Work instructions:
Copy out each line of the entries below in which the string "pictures" appears.

Exercise inputs:
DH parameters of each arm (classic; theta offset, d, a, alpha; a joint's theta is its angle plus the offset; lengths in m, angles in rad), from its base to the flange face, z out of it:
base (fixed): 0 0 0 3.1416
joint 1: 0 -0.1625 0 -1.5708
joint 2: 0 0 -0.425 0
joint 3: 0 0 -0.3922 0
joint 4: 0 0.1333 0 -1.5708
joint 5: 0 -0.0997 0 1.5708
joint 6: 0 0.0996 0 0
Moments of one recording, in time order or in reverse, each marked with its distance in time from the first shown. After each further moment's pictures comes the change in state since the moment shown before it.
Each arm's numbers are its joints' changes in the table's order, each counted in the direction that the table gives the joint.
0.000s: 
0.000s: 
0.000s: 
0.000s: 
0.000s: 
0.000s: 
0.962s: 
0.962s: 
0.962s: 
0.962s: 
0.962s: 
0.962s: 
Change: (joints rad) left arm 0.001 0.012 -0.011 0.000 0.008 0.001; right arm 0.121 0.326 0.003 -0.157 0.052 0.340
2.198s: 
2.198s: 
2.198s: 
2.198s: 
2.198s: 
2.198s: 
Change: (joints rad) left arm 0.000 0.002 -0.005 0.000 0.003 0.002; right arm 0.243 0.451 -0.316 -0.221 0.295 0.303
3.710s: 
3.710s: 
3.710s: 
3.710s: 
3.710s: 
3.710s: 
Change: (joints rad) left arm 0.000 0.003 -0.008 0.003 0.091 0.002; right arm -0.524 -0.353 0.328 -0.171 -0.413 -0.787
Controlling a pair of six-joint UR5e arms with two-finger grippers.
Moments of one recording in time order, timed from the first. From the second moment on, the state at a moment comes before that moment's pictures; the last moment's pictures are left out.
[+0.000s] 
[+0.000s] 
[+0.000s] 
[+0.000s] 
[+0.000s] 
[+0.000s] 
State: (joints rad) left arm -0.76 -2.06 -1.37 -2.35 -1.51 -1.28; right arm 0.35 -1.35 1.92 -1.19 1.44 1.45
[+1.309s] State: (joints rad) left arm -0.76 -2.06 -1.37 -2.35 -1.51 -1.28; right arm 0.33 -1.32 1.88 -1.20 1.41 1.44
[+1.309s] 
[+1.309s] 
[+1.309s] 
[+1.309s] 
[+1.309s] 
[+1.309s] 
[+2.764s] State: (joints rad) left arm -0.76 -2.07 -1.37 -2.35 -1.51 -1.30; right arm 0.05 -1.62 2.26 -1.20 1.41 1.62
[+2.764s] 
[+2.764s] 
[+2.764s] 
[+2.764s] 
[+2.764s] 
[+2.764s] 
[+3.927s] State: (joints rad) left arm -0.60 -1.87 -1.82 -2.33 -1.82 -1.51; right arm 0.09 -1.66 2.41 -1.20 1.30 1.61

Response area:
Moments of one recording, in time order or in reverse, each marked with its distance in time from the first shown. After each further moment's pictures comes the change in state since the moment shown before it.
Moments of one recording in time order, timed from the first. From the second moment on, the state at a moment comes before that moment's pictures; the last moment's pictures are left out.

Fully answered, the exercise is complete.